* WORK TO COMPLETE:
Search the records for the word "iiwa" and copy every line in which it occurs.

* DATA TO EXAMINE:

+ + +

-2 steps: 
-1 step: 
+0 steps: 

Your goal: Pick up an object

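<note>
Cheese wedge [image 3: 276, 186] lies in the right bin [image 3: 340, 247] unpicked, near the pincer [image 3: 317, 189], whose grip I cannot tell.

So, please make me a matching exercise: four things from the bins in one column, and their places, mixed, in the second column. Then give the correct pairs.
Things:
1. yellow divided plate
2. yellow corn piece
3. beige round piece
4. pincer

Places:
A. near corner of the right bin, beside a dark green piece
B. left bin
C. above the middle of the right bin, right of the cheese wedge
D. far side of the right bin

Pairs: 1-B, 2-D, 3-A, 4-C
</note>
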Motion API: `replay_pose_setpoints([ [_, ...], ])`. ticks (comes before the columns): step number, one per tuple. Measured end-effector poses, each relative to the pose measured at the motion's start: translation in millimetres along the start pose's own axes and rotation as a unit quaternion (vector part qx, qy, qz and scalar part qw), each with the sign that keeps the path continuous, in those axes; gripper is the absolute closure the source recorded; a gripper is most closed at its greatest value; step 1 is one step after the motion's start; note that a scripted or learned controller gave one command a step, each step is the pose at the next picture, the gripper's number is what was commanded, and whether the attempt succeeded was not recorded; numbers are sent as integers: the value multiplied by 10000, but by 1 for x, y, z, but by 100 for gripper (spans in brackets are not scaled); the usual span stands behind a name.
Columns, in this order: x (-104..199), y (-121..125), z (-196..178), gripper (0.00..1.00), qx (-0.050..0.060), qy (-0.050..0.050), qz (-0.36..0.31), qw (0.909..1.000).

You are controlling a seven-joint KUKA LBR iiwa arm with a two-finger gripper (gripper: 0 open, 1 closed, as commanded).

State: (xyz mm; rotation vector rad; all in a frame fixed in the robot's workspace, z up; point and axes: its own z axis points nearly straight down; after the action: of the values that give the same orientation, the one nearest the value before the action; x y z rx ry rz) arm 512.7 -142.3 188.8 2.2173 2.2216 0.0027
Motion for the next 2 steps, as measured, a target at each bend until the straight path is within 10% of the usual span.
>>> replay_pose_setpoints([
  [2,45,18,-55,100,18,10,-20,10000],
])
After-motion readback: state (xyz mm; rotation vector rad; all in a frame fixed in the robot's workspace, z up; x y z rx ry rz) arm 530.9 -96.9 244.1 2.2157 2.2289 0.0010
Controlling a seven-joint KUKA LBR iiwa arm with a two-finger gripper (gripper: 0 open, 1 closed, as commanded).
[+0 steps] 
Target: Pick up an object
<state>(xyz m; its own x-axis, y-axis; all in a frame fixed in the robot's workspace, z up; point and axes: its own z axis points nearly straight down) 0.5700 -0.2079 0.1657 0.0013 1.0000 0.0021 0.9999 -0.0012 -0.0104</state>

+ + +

* THE ANSWER:
You are controlling a seven-joint KUKA LBR iiwa arm with a two-finger gripper (gripper: 0 open, 1 closed, as commanded).
Controlling a seven-joint KUKA LBR iiwa arm with a two-finger gripper (gripper: 0 open, 1 closed, as commanded).

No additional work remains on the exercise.